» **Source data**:

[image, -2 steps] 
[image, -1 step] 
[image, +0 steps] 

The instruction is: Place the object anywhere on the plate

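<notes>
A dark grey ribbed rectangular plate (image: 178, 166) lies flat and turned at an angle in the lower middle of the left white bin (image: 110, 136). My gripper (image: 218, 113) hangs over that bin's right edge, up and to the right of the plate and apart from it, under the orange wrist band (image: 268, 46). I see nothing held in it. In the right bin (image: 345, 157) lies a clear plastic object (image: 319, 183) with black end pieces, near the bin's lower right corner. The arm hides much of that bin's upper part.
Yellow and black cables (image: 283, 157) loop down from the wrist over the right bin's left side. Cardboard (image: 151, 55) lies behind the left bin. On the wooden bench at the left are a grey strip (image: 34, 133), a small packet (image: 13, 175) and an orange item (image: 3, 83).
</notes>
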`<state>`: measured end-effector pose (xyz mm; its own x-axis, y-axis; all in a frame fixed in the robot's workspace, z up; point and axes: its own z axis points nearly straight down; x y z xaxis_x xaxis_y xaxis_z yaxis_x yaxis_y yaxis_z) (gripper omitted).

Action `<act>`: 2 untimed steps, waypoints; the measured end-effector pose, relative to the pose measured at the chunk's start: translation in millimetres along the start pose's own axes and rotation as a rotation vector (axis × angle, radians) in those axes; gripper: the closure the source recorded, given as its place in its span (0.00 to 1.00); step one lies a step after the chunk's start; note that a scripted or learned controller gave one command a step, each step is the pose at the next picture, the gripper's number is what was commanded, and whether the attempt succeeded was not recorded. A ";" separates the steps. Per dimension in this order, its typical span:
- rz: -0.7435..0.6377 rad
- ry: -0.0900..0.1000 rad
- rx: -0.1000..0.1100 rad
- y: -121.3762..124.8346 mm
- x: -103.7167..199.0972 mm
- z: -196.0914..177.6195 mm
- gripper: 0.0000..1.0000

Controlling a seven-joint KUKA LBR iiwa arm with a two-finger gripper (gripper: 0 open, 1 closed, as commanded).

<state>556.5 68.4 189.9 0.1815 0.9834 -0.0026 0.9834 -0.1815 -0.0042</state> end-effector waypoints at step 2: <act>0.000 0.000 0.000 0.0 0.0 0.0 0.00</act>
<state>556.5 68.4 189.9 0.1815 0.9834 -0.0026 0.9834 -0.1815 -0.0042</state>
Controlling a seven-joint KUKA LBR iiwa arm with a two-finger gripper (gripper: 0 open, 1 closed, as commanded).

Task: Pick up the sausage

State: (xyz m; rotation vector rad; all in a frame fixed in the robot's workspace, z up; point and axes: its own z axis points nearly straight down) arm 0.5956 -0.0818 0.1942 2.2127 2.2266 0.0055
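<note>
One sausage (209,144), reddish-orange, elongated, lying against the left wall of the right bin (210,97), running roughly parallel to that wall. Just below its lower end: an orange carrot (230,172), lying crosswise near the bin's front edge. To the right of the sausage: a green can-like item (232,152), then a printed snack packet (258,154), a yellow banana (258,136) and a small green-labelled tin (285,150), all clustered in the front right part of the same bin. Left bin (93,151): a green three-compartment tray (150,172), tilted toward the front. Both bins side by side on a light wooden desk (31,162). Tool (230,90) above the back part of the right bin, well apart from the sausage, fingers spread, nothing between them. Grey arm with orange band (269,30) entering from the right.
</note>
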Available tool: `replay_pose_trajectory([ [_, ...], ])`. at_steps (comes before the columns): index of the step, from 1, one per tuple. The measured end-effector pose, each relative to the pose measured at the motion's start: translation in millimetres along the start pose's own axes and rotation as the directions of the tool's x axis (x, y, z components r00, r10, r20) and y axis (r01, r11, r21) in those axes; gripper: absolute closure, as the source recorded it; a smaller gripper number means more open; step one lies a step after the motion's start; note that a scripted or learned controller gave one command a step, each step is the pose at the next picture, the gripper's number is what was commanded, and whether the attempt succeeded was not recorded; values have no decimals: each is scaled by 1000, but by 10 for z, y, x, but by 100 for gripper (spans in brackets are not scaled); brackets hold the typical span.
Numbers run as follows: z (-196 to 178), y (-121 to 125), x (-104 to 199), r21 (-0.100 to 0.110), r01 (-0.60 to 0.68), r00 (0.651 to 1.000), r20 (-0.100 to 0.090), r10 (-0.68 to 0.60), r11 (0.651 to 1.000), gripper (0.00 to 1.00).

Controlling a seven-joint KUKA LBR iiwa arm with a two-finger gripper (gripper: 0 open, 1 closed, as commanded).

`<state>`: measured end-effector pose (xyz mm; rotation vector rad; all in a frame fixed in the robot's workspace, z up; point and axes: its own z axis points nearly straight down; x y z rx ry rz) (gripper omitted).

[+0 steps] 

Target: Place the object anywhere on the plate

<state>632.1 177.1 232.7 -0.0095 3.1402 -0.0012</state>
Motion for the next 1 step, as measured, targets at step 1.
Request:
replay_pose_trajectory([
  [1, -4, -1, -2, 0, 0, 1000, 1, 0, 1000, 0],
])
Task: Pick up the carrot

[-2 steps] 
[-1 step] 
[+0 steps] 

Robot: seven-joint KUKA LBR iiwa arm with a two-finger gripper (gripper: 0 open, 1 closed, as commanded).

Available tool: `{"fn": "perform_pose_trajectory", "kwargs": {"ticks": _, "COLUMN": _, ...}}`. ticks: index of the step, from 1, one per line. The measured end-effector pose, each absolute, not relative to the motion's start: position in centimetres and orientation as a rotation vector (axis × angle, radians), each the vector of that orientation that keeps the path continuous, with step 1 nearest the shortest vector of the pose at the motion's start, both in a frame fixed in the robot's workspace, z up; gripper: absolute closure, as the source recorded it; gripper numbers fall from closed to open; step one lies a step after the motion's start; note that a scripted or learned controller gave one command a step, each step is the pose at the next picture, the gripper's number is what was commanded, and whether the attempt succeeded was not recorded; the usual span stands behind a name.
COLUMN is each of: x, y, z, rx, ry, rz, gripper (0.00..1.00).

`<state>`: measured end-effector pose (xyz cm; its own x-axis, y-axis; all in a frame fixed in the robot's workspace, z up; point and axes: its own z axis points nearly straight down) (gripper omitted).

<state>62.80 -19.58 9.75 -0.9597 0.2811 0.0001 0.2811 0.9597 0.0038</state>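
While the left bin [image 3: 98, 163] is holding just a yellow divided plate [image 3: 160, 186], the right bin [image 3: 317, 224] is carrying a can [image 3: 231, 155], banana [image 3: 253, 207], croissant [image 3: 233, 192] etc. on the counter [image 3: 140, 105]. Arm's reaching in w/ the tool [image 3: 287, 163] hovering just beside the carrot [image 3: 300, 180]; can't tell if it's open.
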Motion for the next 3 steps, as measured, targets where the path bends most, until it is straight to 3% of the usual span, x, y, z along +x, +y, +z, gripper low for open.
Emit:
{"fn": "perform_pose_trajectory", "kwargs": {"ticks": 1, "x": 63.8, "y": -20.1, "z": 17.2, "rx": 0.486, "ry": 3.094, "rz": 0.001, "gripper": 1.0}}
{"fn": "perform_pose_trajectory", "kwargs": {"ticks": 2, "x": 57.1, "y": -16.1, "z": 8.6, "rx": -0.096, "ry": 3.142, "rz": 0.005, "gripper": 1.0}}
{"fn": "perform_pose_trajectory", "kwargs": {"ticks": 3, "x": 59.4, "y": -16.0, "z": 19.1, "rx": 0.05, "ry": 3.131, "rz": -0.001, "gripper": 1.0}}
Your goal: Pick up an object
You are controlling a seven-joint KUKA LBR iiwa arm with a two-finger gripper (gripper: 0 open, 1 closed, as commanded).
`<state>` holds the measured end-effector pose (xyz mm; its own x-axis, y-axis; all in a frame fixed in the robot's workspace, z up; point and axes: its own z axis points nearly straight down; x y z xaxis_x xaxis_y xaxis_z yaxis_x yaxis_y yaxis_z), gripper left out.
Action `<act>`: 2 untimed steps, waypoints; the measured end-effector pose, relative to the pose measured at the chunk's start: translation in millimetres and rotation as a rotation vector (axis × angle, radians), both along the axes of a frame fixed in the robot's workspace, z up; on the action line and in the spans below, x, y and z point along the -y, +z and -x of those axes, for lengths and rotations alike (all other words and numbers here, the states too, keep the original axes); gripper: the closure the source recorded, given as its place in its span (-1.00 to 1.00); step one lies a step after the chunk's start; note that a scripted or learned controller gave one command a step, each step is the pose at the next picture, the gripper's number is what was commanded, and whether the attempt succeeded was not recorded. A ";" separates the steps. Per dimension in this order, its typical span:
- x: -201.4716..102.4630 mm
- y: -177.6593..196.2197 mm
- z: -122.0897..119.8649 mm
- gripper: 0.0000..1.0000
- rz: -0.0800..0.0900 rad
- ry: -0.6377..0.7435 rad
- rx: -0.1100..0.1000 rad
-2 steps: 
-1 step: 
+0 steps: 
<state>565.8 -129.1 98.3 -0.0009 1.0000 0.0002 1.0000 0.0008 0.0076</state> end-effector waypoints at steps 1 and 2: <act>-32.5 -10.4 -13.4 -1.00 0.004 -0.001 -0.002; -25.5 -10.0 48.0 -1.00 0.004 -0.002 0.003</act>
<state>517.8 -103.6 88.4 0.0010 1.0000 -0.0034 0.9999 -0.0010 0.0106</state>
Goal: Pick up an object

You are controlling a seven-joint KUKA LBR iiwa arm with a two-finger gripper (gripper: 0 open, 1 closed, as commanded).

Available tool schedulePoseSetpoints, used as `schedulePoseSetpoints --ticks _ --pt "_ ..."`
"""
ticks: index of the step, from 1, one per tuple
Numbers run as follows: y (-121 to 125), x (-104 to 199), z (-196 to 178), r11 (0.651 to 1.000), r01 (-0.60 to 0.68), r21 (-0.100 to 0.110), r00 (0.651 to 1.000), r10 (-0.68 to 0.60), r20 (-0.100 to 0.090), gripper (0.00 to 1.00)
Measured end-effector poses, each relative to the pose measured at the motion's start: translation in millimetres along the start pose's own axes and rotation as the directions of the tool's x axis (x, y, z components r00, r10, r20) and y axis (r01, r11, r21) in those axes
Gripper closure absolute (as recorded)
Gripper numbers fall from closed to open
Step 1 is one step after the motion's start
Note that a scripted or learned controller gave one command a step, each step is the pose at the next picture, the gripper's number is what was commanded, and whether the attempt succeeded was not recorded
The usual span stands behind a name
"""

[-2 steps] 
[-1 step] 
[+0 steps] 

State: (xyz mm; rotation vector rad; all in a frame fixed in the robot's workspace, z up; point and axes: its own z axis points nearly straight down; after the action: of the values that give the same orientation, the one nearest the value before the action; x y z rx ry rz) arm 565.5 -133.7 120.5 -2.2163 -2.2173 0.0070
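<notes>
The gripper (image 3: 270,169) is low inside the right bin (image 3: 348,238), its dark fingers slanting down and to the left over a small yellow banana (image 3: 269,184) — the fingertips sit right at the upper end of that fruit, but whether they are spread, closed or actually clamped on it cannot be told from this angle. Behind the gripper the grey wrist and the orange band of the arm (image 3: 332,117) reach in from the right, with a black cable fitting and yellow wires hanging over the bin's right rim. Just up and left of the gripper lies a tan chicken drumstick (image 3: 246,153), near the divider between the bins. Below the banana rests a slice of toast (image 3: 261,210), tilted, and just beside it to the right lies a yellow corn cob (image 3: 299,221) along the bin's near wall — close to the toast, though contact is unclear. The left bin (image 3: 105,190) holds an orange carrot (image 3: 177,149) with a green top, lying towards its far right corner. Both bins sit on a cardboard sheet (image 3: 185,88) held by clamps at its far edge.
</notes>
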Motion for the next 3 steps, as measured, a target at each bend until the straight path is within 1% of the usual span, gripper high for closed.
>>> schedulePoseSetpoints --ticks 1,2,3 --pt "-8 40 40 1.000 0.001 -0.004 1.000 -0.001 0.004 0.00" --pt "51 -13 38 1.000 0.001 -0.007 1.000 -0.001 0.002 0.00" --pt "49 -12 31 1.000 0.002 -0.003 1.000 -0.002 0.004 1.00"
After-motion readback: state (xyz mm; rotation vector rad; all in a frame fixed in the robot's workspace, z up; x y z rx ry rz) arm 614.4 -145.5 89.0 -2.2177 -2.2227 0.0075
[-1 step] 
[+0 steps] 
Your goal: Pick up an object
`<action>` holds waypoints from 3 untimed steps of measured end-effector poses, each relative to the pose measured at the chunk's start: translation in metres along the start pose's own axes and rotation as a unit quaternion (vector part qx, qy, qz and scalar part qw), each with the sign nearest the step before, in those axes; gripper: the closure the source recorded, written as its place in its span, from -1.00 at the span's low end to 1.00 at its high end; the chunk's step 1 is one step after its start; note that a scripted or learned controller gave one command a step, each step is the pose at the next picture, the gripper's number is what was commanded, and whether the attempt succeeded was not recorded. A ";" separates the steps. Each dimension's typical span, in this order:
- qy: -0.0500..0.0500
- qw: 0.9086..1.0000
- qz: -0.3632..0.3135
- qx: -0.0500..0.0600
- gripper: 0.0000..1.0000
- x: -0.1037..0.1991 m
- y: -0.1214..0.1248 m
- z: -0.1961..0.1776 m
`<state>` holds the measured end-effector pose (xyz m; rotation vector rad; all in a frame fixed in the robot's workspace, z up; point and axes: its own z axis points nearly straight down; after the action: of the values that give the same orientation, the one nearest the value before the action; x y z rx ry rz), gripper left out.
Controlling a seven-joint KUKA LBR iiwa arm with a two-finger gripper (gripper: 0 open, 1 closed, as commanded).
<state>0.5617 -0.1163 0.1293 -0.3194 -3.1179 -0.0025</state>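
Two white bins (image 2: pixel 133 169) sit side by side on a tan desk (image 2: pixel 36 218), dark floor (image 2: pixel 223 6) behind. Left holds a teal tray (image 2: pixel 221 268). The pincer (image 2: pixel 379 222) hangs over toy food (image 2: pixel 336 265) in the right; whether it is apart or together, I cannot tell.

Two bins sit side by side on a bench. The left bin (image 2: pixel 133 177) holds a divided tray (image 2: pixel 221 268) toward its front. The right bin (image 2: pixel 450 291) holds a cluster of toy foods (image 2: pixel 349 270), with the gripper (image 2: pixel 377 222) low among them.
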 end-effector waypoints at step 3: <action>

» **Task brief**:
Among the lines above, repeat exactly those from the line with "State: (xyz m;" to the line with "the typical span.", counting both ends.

» **Completed exercise**:
State: (xyz m; rotation vector rad; all in a frame fixed in the robot's workspace, z up; point and axes: its own z axis points nearly straight down) arm 0.5956 -0.0818 0.1942 2.2127 2.2266 0.0055
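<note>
One sausage (209,144), reddish-orange, elongated, lying against the left wall of the right bin (210,97), running roughly parallel to that wall. Just below its lower end: an orange carrot (230,172), lying crosswise near the bin's front edge. To the right of the sausage: a green can-like item (232,152), then a printed snack packet (258,154), a yellow banana (258,136) and a small green-labelled tin (285,150), all clustered in the front right part of the same bin. Left bin (93,151): a green three-compartment tray (150,172), tilted toward the front. Both bins side by side on a light wooden desk (31,162). Tool (230,90) above the back part of the right bin, well apart from the sausage, fingers spread, nothing between them. Grey arm with orange band (269,30) entering from the right.
</note>
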Available tool: `replay_pose_trajectory([ [_, ...], ])`. at_steps (comes before the columns): index of the step, from 1, one per tuple. The measured end-effector pose, each relative to the pose measured at the motion's start: translation in millimetres along the start pose's own axes and rotation as the directions of the tool's x axis (x, y, z components r00, r10, r20) and y axis (r01, r11, r21) in those axes; gripper: absolute closure, as the source recorded it; a smaller gripper number means more open; step one lies a step after the motion's start; note that a scripted or learned controller gave one command a step, each step is the pose at the next picture, the gripper's number is what was commanded, and whether the attempt succeeded was not recorded; values have no decimals: each is scaled by 1000, but by 10 for z, y, x, but by 100 for gripper (spans in brackets are not scaled); brackets hold the typical span.

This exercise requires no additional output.